**Try it:** Restate the data below word for word, and let no image into your version.

**Records shown:**
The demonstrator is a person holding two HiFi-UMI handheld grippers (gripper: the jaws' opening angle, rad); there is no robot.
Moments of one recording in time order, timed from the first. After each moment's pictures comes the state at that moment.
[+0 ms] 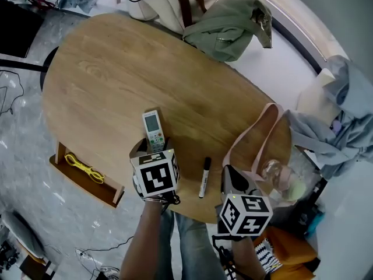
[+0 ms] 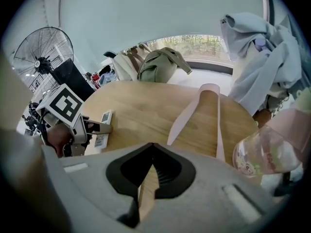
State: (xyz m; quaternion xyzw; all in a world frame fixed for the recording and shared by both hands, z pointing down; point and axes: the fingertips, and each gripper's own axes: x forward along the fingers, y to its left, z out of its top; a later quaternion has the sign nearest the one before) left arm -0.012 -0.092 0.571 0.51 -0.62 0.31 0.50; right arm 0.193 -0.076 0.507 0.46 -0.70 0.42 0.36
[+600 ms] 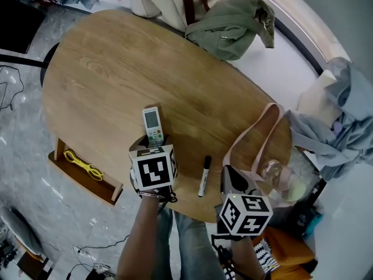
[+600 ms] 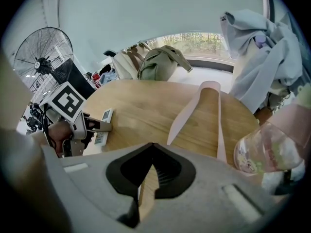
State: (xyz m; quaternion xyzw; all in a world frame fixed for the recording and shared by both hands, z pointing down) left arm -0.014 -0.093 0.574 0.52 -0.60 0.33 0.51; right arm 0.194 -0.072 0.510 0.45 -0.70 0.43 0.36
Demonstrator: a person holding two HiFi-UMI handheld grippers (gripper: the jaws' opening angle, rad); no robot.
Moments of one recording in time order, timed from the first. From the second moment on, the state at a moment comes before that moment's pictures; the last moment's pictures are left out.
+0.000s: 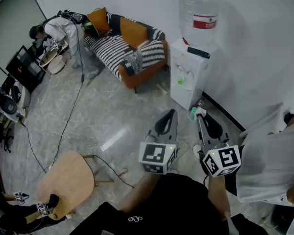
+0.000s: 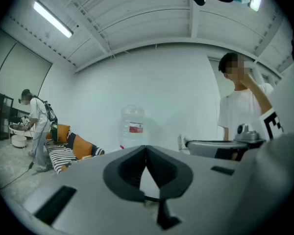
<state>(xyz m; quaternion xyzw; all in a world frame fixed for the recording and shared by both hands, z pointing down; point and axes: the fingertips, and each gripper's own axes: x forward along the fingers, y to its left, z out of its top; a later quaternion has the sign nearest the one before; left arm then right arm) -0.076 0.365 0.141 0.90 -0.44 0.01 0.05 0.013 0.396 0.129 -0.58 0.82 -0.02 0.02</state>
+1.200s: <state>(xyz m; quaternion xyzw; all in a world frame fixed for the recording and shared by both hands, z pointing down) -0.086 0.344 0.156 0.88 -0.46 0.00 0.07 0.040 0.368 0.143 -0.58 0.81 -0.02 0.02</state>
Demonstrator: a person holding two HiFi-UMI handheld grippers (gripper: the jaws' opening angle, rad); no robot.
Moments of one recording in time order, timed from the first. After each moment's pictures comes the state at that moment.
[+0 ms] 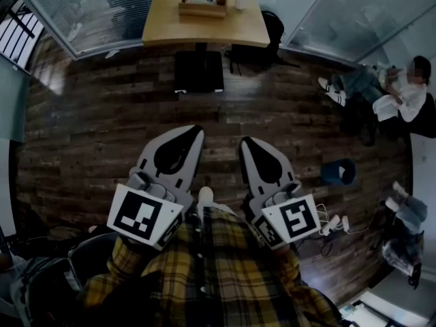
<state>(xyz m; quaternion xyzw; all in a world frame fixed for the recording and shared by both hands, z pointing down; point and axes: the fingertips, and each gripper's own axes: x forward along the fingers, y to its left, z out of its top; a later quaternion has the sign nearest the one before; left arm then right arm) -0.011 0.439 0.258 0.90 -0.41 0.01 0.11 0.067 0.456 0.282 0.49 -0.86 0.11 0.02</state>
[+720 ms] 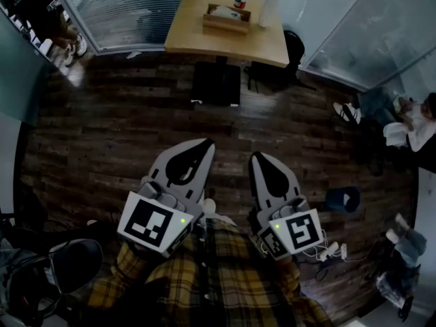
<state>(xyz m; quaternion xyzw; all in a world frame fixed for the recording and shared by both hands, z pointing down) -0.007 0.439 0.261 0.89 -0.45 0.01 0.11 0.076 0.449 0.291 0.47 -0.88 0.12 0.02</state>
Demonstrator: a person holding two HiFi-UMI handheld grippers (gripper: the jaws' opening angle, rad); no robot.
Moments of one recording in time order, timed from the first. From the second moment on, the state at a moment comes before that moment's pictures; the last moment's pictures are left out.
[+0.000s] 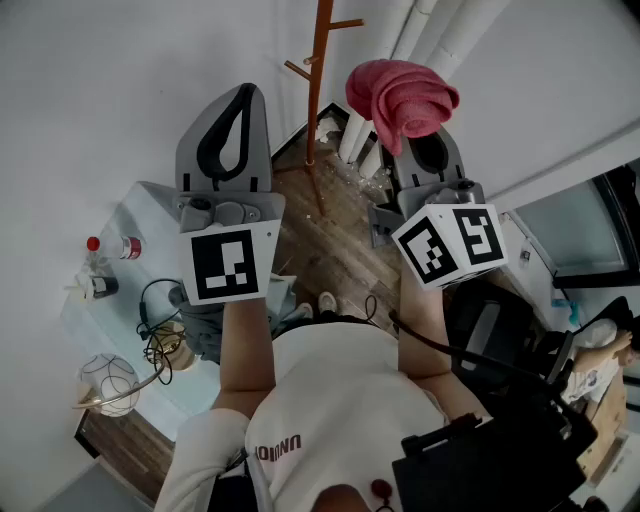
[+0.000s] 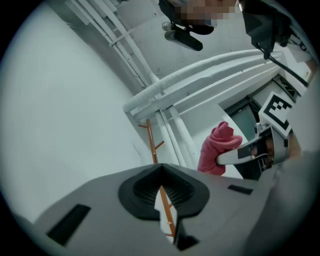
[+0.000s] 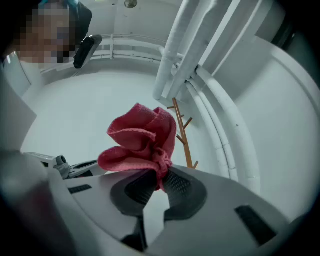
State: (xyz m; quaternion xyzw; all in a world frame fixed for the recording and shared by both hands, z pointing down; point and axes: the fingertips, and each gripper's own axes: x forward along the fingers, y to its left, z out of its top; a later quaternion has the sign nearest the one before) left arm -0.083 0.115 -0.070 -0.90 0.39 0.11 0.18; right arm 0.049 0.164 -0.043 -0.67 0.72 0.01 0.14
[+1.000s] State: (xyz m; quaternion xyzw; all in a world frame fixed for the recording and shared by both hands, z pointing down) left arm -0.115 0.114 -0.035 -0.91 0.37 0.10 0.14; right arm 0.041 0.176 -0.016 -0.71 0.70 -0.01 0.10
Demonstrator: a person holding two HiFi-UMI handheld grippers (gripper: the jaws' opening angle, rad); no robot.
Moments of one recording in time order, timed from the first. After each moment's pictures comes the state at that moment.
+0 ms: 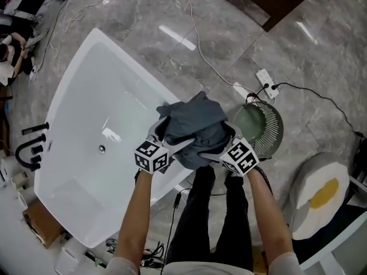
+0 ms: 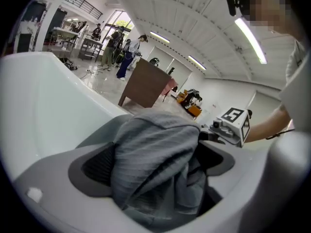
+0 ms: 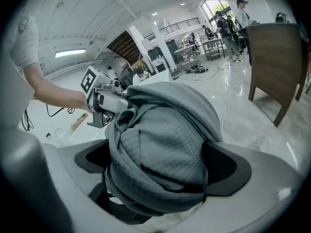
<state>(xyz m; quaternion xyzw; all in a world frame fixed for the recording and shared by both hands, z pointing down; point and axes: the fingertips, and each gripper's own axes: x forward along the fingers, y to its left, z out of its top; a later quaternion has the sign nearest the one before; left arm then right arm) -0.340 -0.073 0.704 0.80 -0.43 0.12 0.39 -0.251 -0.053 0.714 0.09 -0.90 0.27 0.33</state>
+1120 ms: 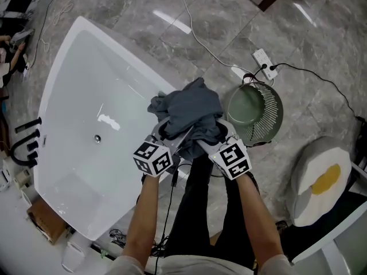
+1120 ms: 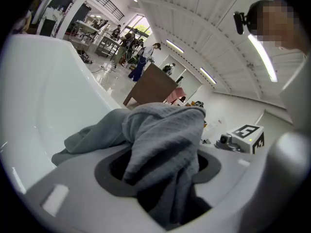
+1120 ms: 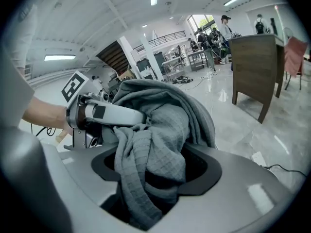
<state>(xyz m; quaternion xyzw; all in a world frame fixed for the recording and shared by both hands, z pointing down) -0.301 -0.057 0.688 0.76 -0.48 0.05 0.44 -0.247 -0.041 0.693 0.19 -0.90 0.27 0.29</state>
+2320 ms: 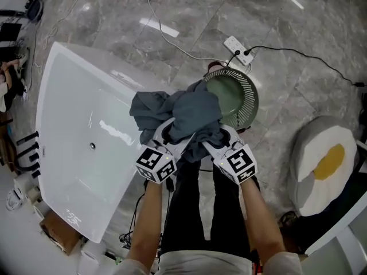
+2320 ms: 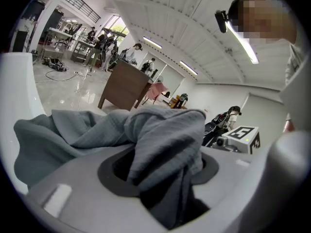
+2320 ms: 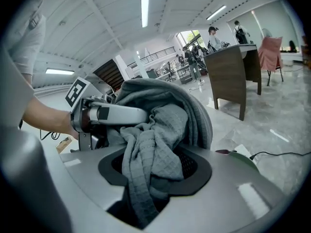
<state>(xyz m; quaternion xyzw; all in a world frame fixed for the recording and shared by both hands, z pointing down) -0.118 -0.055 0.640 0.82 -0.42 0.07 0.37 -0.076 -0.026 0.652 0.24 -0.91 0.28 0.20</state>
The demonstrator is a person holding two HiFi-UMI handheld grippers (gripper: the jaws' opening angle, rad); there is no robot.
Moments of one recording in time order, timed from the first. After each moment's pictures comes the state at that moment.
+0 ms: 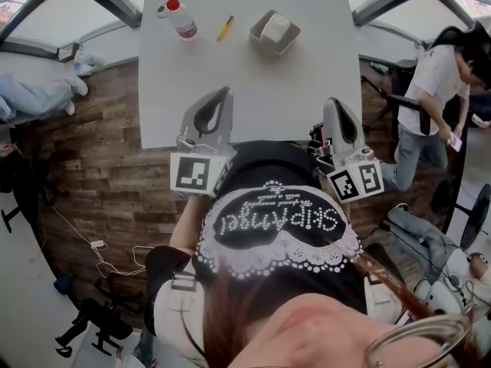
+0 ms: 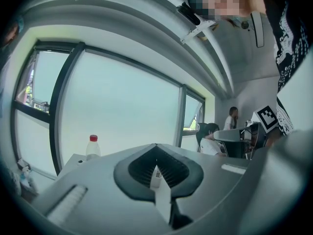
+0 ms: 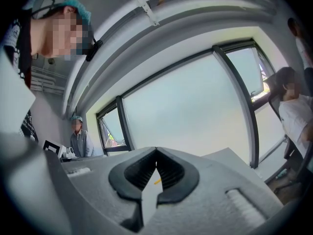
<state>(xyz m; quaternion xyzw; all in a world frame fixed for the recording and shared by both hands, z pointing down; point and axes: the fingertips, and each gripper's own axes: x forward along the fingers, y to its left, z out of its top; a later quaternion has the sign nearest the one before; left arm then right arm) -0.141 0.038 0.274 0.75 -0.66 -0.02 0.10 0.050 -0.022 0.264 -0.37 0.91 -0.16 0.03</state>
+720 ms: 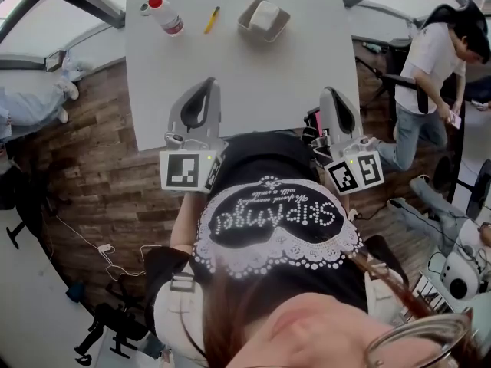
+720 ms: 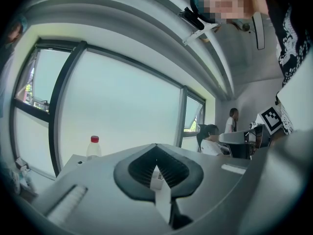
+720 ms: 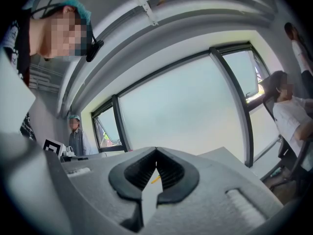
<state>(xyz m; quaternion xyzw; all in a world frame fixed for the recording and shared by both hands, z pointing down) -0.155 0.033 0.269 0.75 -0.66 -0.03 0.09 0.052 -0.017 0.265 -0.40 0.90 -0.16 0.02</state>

**Output:**
The demonstrator is a person holding two HiFi-UMI handheld grippers (gripper: the jaws' opening angle, rad); there is no robot.
Moments of one recording in time order, timed from the first. After each moment's pictures comes the state at that moment.
[+0 ms] 
[+0 ms] 
State: (xyz m; quaternion xyzw; all in a world frame fixed for the recording and shared by both hands, z pointing down; point and axes: the fingertips, and each gripper's own axes: x forward along the fingers, y to its left, z out of its top; a later quaternion has the sign nearest the one before) left arm -0.012 -0.092 0.571 0.51 -0.62 0.31 0.50; right arm 0.193 -0.076 0.507 0.46 -0.70 0.42 0.36
[+600 ms] 
[+600 ms] 
State: (xyz m; quaternion xyzw; all in a world frame fixed for the recording and shared by both hands, z pointing down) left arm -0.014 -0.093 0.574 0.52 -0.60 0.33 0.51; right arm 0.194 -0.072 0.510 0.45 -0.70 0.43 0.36
Demonstrator: a person holding two HiFi-UMI handheld grippers (gripper: the jaws' opening angle, rad); no robot.
Moments of one recording in time order, timed from the first. From the second moment on, the state at a moment comes before that moment's pictures; the last moment's pictures are left out.
+0.000s: 
+0.000s: 
<state>(xyz m; quaternion xyzw; all in a world frame fixed for the recording and shared by both hands, z pointing down; point and axes: the fingertips, and each gripper's own axes: x forward along the fingers, y to its left, z out of its top; a later quaternion has the sign nearest the one before; left arm then right arm) -0.076 0.365 0.141 0.90 -0.44 0.01 0.05 0.013 0.396 0.129 -0.58 0.82 -0.02 0.02</state>
+1.200s: <state>(xyz m; quaternion xyzw; all in a world frame fixed for the recording and shared by both hands, z pointing down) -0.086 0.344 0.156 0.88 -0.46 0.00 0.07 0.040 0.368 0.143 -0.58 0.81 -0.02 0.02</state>
Demonstrator: a person holding two HiFi-UMI handheld grippers (gripper: the jaws' opening angle, rad); no robot.
Moments of one recording in time order, timed from the first. After each moment's pictures comes the state at that moment.
[+0 ms] 
<state>(xyz m; quaternion xyzw; all in a world frame fixed for the recording and shared by both hands, z pointing down; point and axes: the fingertips, and each gripper's own axes: x forward along the fingers, y to its left, z out of its top; a later quaternion has the sign nearest the one before; left arm then right arm) -0.011 0.439 0.258 0.90 -0.41 0.01 0.11 0.067 0.456 0.282 0.49 -0.86 0.11 0.02</state>
[+720 ms] 
<state>(xyz m; quaternion xyzw; all in a world frame fixed for the recording and shared by both hands, z pointing down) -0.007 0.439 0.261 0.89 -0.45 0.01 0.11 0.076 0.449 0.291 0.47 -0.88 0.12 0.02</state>
Demonstrator: a person holding two HiFi-UMI handheld grippers (gripper: the jaws' opening angle, rad); no robot.
Moments of one recording in time order, timed from the first. From the second moment on, the state at a moment comes before that moment's pictures; the last moment's pictures are left out.
[+0.000s] 
[+0.000s] 
[+0.000s] 
State: (xyz m; quaternion xyzw; all in a world frame fixed for the recording and shared by both hands, z pointing down; point and axes: the fingertips, and each gripper's own axes: x forward along the fingers, y to its left, z out of its top; a later quaternion has the sign nearest the one before) left arm -0.083 0.115 -0.070 -0.90 0.39 0.11 0.18; right arm 0.049 0.164 -0.043 -0.67 0.72 0.01 0.14
[+1.000s] State: (xyz m; quaternion xyzw; all in a world frame fixed for the recording and shared by both hands, z pointing down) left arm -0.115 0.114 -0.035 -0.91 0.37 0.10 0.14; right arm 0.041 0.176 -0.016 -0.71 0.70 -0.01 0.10
Demonstrator: a person holding two HiFi-UMI handheld grippers (gripper: the jaws' opening angle, rad); no robot.
Moments of one recording in time order, timed from the first. After each moment's pictures comes the state at that moment.
+0 ms: 
+0 ms: 
+0 ms: 
<state>(xyz m; quaternion xyzw; all in a world frame fixed for the recording and shared by both hands, z pointing down; point and axes: the fingertips, and each gripper's own axes: x forward along the fingers, y to its left, z out of its top; a later quaternion has the sign nearest the one before; left arm then right arm) -0.340 -0.073 0.704 0.80 -0.43 0.12 0.39 -0.251 -0.053 0.714 0.09 -0.90 0.27 0.33</state>
+1120 ms: 
+1120 ms: 
+1120 ms: 
<state>(xyz m; quaternion xyzw; all in a world frame fixed for the recording and shared by both hands, z pointing down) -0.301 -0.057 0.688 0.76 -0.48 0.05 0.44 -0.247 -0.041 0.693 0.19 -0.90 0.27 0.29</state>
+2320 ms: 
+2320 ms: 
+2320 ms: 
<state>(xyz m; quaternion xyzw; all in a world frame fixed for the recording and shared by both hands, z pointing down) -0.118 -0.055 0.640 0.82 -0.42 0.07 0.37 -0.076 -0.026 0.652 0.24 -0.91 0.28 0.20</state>
The demonstrator is a person holding two HiFi-UMI handheld grippers (gripper: the jaws' opening angle, rad); there is no robot.
Moments of one recording in time order, timed from the first. After each moment's pictures comes the state at that moment.
+0 ms: 
+0 ms: 
+0 ms: 
<state>(xyz m; quaternion xyzw; all in a world frame fixed for the recording and shared by both hands, z pointing down; point and axes: the fingertips, and each gripper's own axes: x forward along the fingers, y to its left, z out of its top; a later quaternion has the sign nearest the one before; left arm then right arm) -0.141 0.038 0.274 0.75 -0.66 -0.02 0.10 0.050 -0.022 0.264 -0.37 0.91 -0.16 0.03</state>
+720 ms: 
+720 ms: 
+720 ms: 
<state>(xyz m; quaternion xyzw; all in a world frame fixed for the recording and shared by both hands, z pointing down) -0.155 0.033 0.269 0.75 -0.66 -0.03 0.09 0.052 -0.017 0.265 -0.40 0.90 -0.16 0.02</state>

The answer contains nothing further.